On est parfois obligé d’abandonner les doux rêves sur l’année prochaine pour revenir à des choses bassement matérielles et pourtant fort utiles: ECTS, notes de partiels, mémoire, mémoire, mémoire…
J’aurais aimé passer mes vacances d’été au bord de multiples piscines, hésiter entre ombre et soleil, songer aux projets anglais…mais au lieu de cela, une épée de Damoclès s’est pendue (enfin, disons que je l’ai moi même accrochée) au dessus de ma tête, qui murmure: « si tu n’as pas ta maitrise de lettres, tu ne peux pas partir au mois de septembre… ». En substance, une petite voix me demande continuellement de BOSSER MON MEMOIRE qui est la condition de l’obtention de ma maîtrise.
Au programme donc…juillet-aout avec Emile Zola…quelle chance!
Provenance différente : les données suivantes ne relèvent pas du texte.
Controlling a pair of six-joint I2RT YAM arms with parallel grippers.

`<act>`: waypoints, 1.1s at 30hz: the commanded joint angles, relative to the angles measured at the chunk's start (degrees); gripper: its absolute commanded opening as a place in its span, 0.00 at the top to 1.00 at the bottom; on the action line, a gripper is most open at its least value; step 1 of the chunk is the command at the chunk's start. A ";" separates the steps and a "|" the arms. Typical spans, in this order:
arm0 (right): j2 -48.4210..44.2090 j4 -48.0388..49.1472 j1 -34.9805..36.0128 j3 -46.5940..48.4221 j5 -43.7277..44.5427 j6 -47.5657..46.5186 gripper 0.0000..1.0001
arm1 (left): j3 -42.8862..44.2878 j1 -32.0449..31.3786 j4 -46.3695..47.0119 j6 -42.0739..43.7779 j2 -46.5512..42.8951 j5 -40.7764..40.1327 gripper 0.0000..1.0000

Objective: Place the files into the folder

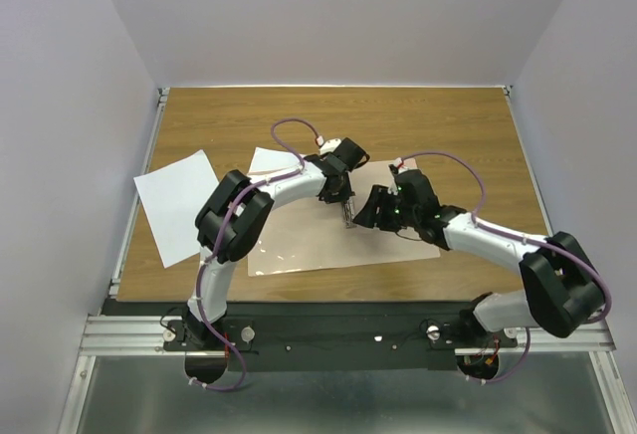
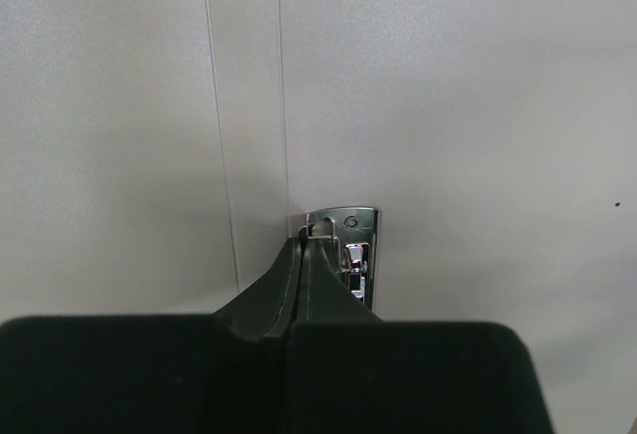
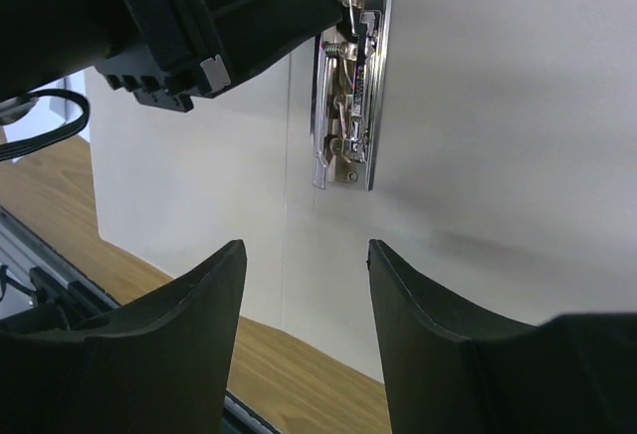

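The folder [image 1: 299, 250] lies open and flat in the middle of the table, its pale inside up. Its metal clip [image 3: 350, 86] sits beside the centre crease. My left gripper [image 2: 304, 238] is shut, its tips against the wire lever at one end of the clip [image 2: 356, 255]. My right gripper [image 3: 304, 255] hovers open just short of the clip's other end, with nothing between its fingers. One white file [image 1: 177, 205] lies at the table's left edge. A corner of another file [image 1: 271, 160] shows behind the left arm.
Both arms meet over the folder's centre, grippers [image 1: 356, 210] almost touching. Bare wood tabletop [image 1: 438, 125] lies behind and to the right. Grey walls enclose the table on three sides. A metal rail [image 1: 338, 332] runs along the near edge.
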 commanded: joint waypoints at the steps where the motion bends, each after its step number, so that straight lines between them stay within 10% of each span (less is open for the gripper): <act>1: 5.71 1.80 1.85 4.00 1.55 -2.15 0.44 | -3.54 -0.63 -4.09 -3.45 3.65 4.24 1.00; 33: 19.51 -3.63 3.96 10.16 8.84 -3.39 0.79 | -5.83 -0.55 -2.59 -2.40 3.56 1.69 1.00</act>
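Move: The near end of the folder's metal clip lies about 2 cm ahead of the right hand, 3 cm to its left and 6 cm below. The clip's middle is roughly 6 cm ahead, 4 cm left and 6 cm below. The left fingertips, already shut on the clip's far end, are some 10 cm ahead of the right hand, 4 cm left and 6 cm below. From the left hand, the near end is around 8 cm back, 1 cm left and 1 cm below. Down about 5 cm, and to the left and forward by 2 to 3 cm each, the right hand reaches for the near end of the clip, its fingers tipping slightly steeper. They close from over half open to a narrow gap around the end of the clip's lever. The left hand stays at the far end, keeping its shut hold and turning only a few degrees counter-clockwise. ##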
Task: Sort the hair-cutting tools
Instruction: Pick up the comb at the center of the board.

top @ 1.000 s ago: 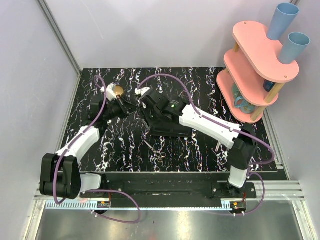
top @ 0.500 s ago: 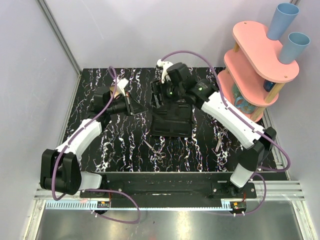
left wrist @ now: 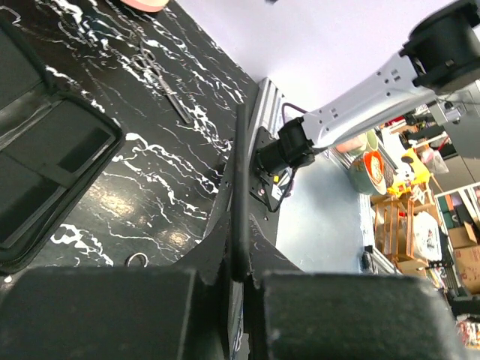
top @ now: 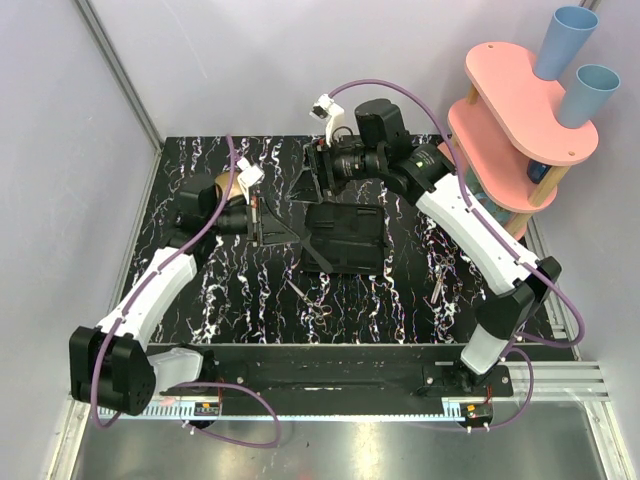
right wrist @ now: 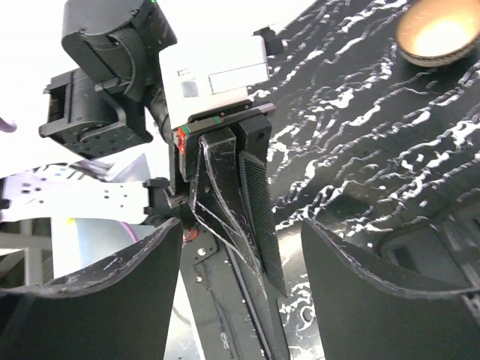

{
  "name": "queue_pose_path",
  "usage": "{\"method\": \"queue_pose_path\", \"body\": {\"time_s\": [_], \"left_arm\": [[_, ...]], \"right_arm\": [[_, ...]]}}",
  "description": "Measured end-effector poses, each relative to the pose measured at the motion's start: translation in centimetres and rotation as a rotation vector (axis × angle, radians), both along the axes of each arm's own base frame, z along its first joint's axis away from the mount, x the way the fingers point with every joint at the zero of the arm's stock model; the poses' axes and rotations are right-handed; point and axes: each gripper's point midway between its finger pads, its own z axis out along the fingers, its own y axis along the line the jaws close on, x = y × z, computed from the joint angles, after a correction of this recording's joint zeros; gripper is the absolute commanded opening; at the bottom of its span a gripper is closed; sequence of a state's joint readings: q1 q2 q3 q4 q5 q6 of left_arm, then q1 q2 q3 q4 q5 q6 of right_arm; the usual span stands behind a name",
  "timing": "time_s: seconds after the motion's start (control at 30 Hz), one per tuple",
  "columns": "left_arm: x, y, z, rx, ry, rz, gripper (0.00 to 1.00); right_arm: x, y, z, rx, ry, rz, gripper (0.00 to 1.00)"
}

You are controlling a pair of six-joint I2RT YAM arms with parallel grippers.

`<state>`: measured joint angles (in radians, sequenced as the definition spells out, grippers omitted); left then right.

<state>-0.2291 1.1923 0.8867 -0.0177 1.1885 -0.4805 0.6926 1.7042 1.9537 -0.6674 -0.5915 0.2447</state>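
Observation:
The black case (top: pixel 345 240) lies open in the middle of the table, and it also shows in the left wrist view (left wrist: pixel 45 150). One pair of scissors (top: pixel 310 300) lies in front of it and another (top: pixel 440 275) to its right; the left wrist camera sees a pair (left wrist: pixel 161 79) too. My left gripper (top: pixel 268 222) (left wrist: pixel 240 274), left of the case, is shut on a thin dark strip (left wrist: pixel 241 172); what the strip is I cannot tell. My right gripper (top: pixel 305 185) (right wrist: pixel 241 225) hangs open and empty above the case's back left corner, facing the left fingers (right wrist: pixel 259 210).
A brass-coloured bowl (top: pixel 222 185) (right wrist: pixel 439 34) sits at the back left, partly behind the left arm. A pink tiered rack (top: pixel 510 130) with blue cups (top: pixel 565 40) stands at the back right. Walls close in the left side and the back.
The right gripper has opened wider and its arm has swung up and back off the case. The left gripper has stayed shut, its arm drawn a little to the left.

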Motion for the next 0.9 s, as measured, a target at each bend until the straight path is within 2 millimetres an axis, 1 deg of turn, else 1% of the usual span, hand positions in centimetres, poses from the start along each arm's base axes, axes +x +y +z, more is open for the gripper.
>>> {"method": "queue_pose_path", "body": {"time_s": [0.03, 0.07, 0.13, 0.17, 0.3, 0.43, 0.53, 0.6, 0.63, 0.73, 0.83, 0.9], "left_arm": [[-0.3, 0.0, 0.4, -0.006, -0.01, -0.013, 0.0], [-0.6, -0.1, 0.7, -0.01, -0.019, -0.024, 0.0], [-1.0, -0.2, 1.1, -0.017, -0.029, -0.04, 0.0], [-1.1, -0.2, 1.3, -0.02, -0.034, -0.05, 0.0], [-1.5, -0.4, 1.6, -0.024, -0.038, -0.067, 0.0], [-1.8, -0.5, 2.0, -0.03, -0.046, -0.083, 0.0], [-1.9, -0.5, 2.4, -0.033, -0.055, -0.09, 0.0], [-1.9, -0.6, 2.5, -0.034, -0.058, -0.094, 0.0], [-1.9, -0.6, 2.5, -0.035, -0.059, -0.095, 0.0], [-2.0, -0.7, 2.6, -0.035, -0.059, -0.1, 0.0], [-2.1, -0.7, 2.7, -0.036, -0.062, -0.103, 0.0], [-2.1, -0.7, 2.8, -0.037, -0.065, -0.102, 0.0]], "right_arm": [[-0.4, 0.2, 0.2, 0.013, 0.007, 0.022, 0.68], [-0.6, 0.4, 0.3, 0.025, 0.015, 0.042, 0.61], [-1.0, 0.8, 0.4, 0.04, 0.035, 0.075, 0.57], [-1.1, 1.1, 0.3, 0.046, 0.046, 0.089, 0.52], [-1.2, 1.9, -0.5, 0.058, 0.093, 0.135, 0.47], [-1.4, 2.4, -1.2, 0.06, 0.13, 0.165, 0.47], [-1.6, 2.6, -1.3, 0.065, 0.141, 0.182, 0.47], [-1.8, 2.6, -1.2, 0.072, 0.144, 0.195, 0.43], [-1.8, 2.7, -1.1, 0.075, 0.143, 0.2, 0.35], [-2.1, 2.8, -0.8, 0.09, 0.142, 0.218, 0.26], [-2.0, 2.8, -0.8, 0.095, 0.14, 0.219, 0.25], [-1.9, 2.9, -0.9, 0.098, 0.14, 0.221, 0.2]]}}
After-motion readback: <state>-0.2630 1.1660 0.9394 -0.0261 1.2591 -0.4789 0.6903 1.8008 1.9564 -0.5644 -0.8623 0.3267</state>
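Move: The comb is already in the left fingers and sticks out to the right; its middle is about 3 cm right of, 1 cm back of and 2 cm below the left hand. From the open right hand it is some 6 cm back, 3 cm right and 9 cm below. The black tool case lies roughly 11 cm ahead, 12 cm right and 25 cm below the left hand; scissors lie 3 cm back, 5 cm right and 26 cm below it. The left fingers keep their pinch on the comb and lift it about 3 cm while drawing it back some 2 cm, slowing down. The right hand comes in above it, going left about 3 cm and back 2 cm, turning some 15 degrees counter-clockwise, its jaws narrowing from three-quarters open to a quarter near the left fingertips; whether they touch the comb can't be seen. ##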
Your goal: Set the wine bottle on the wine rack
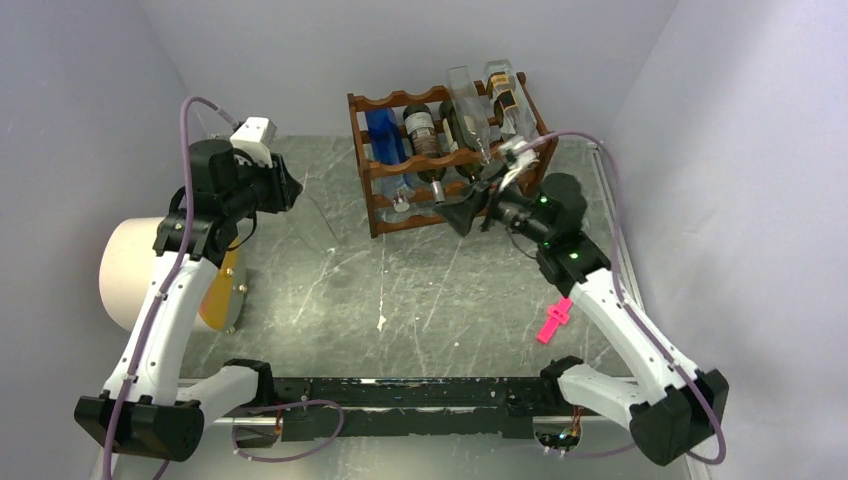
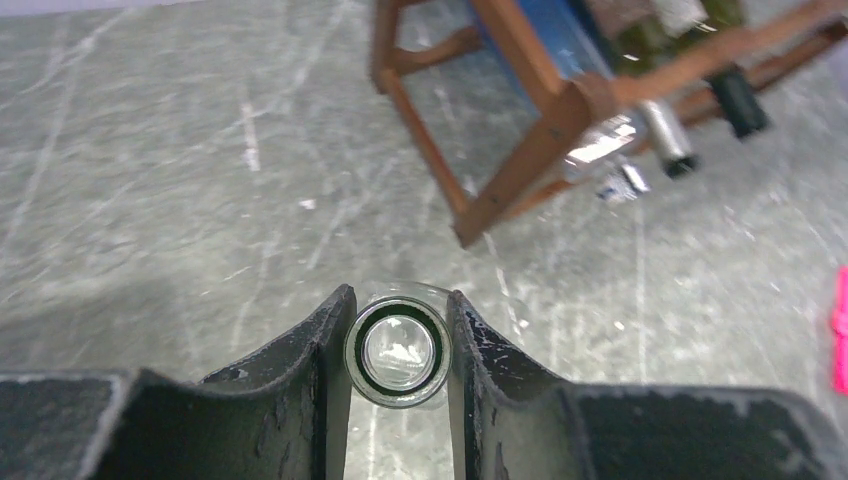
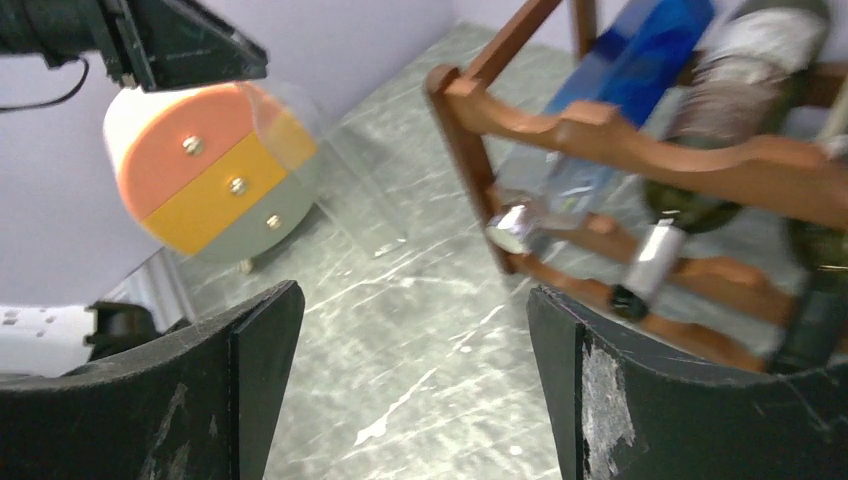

C’est une vraie histoire d’amour entre nous, on se quitte pas pendant 48 heures, il hante mes nuits, et puis tout à coup on s’engueule, on se boude pendant 2 jours, on peut plus entendre parler l’un de l’autre (enfin, surtout moi!)
En général pendant ces crises, les larmes me montent aux yeux, je me dis qu’il faut tout arrêter, que ça sert à rien d’avoir une maîtrise de lettres, que je comprends rien à la littérature et que de toute façon tout le monde s’en fout (dans le fond, je cois que je n’ai pas tout à fait tort…).
Mais toujours la voix de la raison me dit: si tu finis pas ton mémoire, tu pars pas en Angleterre…alors je cours à mes bouquins, et je me rabiboche avec Emile…jusqu’à la prochaine crise!